En conclusion et après ces quelques remarques, je dirais que l'École me semble confrontée à quatre urgences solidaires :
- une urgence politique, tout d'abord, consistant à valoriser le métier d'enseignant. Les enseignants ont parfois le sentiment de porter un fardeau et que les demandes pesant sur leurs épaules sont en contradiction complète avec le fonctionnement de la société ;
- une urgence institutionnelle, ensuite, qui réside dans la mise en place d'une véritable formation continue. En effet, si la formation initiale a fait l'objet d'une reconstruction partielle, quoiqu'insuffisante, la formation continue demeure, quant à elle, sinistrée.
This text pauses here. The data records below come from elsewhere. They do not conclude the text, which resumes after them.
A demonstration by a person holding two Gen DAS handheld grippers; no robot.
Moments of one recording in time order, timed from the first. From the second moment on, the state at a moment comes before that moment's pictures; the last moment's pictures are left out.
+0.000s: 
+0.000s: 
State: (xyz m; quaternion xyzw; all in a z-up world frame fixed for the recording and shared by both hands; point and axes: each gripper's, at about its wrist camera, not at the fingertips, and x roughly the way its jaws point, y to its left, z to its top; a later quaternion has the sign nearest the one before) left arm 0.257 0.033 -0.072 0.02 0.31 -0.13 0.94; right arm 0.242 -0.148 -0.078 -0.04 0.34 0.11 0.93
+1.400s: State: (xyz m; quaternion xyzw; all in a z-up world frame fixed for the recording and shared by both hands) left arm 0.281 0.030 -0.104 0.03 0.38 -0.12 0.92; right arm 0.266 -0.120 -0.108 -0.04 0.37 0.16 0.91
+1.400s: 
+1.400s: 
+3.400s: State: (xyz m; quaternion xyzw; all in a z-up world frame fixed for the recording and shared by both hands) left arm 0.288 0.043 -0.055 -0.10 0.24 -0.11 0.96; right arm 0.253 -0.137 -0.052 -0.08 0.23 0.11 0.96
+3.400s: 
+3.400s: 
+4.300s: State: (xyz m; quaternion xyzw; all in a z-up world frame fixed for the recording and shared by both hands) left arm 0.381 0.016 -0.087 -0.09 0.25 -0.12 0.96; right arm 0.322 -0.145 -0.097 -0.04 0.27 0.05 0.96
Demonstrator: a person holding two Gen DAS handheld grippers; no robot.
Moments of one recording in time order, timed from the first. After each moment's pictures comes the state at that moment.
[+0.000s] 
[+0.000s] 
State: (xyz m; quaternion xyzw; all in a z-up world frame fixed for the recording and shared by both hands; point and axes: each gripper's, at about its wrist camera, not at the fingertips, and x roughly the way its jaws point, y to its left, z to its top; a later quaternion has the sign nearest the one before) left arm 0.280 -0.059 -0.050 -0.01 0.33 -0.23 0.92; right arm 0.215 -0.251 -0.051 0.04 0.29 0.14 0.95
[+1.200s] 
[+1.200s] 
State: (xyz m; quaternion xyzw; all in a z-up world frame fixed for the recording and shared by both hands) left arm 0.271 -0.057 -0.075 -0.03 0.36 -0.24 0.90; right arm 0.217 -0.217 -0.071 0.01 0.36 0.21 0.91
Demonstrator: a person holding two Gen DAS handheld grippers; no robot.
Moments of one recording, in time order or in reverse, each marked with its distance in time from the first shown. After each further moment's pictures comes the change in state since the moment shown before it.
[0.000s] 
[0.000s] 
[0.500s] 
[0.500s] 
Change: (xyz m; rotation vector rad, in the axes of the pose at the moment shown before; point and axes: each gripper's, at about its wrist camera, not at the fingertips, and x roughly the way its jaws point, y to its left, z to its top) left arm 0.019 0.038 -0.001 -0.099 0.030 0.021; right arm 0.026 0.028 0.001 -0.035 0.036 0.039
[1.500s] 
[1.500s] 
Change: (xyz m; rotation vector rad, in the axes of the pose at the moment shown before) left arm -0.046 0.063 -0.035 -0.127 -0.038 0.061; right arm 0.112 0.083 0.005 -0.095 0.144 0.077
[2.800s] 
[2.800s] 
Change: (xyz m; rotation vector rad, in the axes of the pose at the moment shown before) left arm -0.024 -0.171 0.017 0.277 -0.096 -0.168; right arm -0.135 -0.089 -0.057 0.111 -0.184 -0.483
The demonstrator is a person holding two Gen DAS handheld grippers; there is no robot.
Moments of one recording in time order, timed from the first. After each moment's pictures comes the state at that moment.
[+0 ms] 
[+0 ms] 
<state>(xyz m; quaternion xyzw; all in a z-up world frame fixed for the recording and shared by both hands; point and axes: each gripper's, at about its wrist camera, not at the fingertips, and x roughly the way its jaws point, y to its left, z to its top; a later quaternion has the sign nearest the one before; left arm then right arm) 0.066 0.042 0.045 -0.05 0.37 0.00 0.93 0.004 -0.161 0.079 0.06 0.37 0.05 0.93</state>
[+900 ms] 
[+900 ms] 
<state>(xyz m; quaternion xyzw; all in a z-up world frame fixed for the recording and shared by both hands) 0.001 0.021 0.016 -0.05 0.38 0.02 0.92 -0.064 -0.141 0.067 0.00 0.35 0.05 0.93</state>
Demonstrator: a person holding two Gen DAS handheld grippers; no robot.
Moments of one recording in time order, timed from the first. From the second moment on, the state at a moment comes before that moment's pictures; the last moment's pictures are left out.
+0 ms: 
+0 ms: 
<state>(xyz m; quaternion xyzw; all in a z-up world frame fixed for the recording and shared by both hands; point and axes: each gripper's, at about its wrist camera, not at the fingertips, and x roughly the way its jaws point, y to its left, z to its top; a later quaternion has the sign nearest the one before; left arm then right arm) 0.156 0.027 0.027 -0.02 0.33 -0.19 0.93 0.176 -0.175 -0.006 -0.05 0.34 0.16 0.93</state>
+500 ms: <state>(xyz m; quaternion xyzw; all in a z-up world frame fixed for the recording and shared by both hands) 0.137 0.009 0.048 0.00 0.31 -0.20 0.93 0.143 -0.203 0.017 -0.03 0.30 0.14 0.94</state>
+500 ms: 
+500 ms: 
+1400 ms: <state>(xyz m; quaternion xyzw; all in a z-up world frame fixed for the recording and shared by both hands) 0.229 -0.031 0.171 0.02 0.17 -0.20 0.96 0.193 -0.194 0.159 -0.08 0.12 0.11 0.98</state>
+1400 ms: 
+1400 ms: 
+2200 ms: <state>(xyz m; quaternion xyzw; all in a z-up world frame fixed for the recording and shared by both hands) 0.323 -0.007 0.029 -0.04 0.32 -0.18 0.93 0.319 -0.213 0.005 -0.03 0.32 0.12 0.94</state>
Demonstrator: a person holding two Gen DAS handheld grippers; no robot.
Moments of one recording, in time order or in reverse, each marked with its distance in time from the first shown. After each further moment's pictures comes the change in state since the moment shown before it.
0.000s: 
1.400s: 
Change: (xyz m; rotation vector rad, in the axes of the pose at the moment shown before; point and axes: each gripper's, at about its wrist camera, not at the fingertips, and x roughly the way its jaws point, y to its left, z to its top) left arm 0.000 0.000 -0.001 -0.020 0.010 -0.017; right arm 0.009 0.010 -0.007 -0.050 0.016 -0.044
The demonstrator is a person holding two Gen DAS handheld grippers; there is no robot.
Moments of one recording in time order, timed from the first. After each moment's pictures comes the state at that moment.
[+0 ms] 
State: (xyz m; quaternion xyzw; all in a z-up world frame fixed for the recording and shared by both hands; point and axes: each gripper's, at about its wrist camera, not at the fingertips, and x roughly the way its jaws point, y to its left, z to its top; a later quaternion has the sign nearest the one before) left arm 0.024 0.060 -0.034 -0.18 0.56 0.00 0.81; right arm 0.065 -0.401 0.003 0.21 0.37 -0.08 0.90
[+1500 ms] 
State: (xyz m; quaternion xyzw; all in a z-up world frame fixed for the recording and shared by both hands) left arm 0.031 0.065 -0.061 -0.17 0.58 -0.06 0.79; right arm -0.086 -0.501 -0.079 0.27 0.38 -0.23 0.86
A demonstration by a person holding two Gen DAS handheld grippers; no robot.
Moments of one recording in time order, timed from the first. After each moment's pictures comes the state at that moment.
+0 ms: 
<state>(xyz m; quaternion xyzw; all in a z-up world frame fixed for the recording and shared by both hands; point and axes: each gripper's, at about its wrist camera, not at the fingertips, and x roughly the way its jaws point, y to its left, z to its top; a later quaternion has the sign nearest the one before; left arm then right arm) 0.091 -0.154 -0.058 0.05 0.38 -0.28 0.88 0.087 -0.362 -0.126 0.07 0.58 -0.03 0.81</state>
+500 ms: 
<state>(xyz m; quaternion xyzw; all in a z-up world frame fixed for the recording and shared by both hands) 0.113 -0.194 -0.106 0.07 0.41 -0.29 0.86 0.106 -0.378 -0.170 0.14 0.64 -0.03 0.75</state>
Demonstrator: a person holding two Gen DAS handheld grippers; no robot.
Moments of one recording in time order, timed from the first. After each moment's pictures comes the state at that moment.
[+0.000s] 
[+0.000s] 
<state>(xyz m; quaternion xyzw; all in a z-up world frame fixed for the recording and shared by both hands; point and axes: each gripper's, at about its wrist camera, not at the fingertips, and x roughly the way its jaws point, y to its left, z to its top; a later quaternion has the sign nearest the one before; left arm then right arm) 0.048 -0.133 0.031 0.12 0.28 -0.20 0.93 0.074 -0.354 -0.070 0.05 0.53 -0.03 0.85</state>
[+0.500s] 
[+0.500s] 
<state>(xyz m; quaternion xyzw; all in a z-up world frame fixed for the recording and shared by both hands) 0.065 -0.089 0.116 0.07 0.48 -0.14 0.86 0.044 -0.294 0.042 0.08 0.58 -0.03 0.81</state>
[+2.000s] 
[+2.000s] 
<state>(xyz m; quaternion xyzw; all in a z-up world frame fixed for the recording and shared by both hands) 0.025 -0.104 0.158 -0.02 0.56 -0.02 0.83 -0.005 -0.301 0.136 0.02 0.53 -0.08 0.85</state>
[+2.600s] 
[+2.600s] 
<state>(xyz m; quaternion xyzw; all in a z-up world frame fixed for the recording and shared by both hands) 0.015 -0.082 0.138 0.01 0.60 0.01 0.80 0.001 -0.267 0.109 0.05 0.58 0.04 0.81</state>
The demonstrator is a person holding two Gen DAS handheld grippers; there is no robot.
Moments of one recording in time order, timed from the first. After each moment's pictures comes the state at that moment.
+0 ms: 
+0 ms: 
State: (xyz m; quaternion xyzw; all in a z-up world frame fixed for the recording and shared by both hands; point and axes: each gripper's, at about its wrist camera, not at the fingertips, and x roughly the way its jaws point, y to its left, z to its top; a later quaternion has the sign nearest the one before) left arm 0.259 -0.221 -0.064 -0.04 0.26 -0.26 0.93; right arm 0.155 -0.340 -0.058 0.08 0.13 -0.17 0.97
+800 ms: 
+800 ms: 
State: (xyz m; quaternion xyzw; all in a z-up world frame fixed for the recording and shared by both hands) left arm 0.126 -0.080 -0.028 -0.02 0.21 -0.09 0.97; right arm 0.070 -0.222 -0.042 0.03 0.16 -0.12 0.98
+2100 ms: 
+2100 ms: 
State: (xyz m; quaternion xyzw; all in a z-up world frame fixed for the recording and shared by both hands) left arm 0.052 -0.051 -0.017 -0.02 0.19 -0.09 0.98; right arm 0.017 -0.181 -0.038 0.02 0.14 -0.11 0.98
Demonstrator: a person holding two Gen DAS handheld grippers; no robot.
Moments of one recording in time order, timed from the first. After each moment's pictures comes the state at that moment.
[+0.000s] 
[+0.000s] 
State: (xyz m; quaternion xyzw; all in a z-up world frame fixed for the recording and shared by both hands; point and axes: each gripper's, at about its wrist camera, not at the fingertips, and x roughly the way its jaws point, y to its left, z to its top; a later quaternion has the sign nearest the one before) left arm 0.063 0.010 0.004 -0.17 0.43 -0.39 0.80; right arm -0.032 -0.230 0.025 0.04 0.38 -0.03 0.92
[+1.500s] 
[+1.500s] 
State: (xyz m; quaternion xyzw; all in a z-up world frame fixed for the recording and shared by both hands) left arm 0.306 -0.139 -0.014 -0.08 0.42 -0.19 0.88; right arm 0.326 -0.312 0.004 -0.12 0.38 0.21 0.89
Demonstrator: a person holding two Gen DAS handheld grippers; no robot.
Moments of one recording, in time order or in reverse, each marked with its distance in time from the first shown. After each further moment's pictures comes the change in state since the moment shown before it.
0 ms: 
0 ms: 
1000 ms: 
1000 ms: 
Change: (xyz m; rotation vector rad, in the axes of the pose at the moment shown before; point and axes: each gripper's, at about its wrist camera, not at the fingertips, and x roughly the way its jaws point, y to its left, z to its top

Les objectifs que je viens d'esquisser - travailler sur « ce qui unit » et « ce qui libère » - me semblent devoir faire l'objet, aujourd'hui, d'une formation tout au long de la carrière ;
- par ailleurs, il me semble indispensable de mettre en place des unités pédagogiques à taille humaine. Il n'est pas possible de maintenir des unités pédagogiques aussi importantes, qui ne permettent ni l'exercice de la responsabilité, ni l'instauration de rituels structurants ;
- enfin, il me semble important de proposer aux jeunes un modèle de société plus capable de les mobiliser. Je souhaiterais, à cet égard, citer le manifeste de Pontigny. À l'été 1937, Jean Zay avait convié à Pontigny des représentants de l'ensemble des forces politiques et sociales françaises et européennes. Dans ce manifeste, les participants concluaient qu'« il ne s'agit pas de diffuser un nouveau catéchisme, même un catéchisme populaire. Il s'agit de former des hommes capables d'esprit critique. Avoir l'esprit critique, c'est vouloir comprendre avant d'accepter, pouvoir juger pour choisir » ; ils poursuivaient en affirmant que « persuadés du rôle primordial des faits économiques dans l'évolution des sociétés, certains en étaient venus à méconnaître les facteurs psychologiques et sociaux. Ils oubliaient qu'il ne servirait à rien de bâtir un monde économique nouveau si l'on ne préparait pas dès maintenant des hommes capables d'y bien vivre. Sinon l'équipe gouvernante changera peut-être, mais l'oppression et l'injustice renaîtront d'elles-mêmes... Il faut, en particulier, que nous puissions nourrir les aspirations des jeunes, que nous puissions offrir à leur énergie autre chose que l'exaltation de telle vedette, ou la haine partisane née dans l'aveuglement, ou même une déification sommaire du sport ou encore l'affairisme financier ». Notre responsabilité est toujours là : dans notre capacité d'offrir aux jeunes l'idéal d'une société plus juste, solidaire et conviviale, une société plus unie dans la République et plus dynamique dans la démocratie.